Electronic and vibrational properties of the Na$_{16}$Rb$_{8}$Si$_{136}$ and K$_{16}$Rb$_{8}$Si$_{136}$ clathrates

We have studied the electronic and vibrational properties of the Na$_{16}$Rb$_{8}$Si$_{136 }$and K$_{16}$Rb$_{8}$Si$_{136}$ clathrate compounds using first principles calculations. In qualitative agreement with the rigid-band model, the electronic band structures display no major modifications due to the inclusion of the alkali metal guests.

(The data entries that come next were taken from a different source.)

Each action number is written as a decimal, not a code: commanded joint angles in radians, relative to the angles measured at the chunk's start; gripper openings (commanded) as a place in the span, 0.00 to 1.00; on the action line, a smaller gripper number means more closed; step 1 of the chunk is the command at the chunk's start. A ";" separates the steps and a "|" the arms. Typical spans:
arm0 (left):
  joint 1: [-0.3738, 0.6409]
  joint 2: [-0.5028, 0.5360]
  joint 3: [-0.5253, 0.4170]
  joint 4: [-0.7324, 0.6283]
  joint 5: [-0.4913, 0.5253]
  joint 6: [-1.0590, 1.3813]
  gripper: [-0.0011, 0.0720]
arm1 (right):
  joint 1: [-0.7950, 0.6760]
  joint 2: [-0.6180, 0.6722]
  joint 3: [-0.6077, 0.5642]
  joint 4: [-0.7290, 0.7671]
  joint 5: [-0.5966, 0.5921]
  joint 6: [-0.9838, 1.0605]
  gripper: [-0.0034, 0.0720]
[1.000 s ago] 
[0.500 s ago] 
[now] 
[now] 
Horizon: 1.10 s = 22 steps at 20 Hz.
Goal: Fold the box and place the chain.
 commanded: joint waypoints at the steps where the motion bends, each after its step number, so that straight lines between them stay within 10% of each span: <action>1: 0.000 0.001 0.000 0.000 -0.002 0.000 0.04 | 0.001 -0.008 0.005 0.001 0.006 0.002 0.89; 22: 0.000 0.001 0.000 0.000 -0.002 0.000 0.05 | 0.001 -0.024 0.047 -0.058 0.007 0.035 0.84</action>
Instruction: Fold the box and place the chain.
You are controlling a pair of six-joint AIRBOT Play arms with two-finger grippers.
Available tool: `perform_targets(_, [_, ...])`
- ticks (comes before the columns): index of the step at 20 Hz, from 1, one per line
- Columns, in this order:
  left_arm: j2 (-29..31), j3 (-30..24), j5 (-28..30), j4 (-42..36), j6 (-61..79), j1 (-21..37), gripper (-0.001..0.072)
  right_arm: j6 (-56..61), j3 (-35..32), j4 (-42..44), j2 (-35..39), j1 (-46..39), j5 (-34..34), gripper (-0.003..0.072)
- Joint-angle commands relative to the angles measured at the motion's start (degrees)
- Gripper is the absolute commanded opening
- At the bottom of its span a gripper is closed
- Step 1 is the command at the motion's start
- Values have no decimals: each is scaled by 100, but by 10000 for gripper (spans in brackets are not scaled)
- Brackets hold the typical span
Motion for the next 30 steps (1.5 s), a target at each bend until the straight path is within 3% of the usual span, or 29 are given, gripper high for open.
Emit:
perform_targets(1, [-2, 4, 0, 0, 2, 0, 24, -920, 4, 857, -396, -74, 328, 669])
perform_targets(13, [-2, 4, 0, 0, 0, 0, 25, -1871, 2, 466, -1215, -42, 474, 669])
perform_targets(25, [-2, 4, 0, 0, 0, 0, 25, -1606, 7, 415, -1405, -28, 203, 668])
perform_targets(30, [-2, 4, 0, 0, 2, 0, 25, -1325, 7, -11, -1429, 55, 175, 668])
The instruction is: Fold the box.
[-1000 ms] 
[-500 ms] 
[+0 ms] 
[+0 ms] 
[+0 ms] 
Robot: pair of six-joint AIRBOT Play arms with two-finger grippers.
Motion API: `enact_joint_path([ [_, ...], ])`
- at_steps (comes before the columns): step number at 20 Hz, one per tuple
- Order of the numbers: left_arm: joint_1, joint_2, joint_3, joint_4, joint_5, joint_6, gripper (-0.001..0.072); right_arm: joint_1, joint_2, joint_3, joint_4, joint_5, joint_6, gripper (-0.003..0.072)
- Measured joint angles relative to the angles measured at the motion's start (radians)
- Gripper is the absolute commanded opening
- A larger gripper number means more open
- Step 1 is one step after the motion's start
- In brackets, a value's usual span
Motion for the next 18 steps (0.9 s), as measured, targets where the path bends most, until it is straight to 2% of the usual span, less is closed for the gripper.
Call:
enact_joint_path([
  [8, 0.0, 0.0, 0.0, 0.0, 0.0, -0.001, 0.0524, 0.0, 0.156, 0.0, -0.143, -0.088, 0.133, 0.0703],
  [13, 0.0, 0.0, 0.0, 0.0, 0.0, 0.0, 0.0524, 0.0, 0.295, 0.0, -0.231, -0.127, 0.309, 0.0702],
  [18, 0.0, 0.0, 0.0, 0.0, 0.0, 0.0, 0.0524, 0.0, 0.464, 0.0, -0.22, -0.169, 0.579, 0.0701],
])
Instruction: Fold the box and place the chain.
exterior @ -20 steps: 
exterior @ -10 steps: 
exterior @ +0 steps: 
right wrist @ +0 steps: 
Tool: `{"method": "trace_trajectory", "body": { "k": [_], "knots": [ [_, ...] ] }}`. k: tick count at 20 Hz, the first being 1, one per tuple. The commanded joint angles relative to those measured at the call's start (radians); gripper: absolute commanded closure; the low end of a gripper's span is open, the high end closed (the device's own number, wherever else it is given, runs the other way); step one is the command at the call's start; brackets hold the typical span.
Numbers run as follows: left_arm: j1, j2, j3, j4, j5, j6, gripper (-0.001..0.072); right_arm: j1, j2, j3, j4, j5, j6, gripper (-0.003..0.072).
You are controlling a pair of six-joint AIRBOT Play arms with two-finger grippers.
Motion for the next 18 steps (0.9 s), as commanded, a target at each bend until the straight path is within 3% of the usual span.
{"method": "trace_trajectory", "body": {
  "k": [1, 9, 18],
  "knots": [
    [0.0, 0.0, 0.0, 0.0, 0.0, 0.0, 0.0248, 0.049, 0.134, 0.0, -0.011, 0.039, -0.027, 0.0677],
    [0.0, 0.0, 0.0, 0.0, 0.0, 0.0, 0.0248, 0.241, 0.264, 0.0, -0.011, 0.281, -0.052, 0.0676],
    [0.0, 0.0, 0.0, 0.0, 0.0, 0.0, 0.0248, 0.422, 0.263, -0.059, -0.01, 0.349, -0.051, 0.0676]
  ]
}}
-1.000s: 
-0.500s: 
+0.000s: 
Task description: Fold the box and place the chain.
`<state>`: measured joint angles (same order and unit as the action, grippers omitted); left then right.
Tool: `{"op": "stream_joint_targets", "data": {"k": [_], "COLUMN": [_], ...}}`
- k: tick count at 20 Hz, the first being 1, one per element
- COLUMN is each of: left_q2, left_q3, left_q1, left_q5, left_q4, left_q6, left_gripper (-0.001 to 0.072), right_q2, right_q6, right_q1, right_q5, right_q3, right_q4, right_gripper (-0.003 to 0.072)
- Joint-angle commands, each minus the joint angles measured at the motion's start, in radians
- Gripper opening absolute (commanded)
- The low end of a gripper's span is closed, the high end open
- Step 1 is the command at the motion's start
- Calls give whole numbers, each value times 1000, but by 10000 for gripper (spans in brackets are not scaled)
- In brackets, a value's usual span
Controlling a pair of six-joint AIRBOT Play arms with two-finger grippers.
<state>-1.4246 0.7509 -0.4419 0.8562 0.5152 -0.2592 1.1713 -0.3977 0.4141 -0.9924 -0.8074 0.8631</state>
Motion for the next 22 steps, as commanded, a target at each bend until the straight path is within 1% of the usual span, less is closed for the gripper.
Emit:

The guest atom valence electrons occupy the Si$_{136}$ conduction band states, resulting in a shift of the Fermi level into the conduction band of the ``parent'' Si$_{136}$ framework. Unlike pristine Si$_{136}$, the electronic density of states of the filled clathrates show two sharply peaked structures and a dip near the Fermi level. This feature may help to qualitatively explain the temperature-dependent Knight shift observed for the NMR active nuclei in Na$_{16}$Rb$_{8}$Si$_{136}$.\footnote{S. Latturner, B. B. Iversen, J. Sepa, V. Srdanov, and G. Stucky, Phys. Rev B 63, 125403 (2001).} The phonon dispersion curves for the filled clathrates reveal low frequency, localized ``rattling'' modes for the Na (or K) and Rb guest atoms. These flat rattler modes compress the highly dispersive host acoustic mode band width. As a consequence, the rattler modes may efficiently scatter the heat-carrying host acoustic phonons, potentially suppressing the lattice thermal conductivity.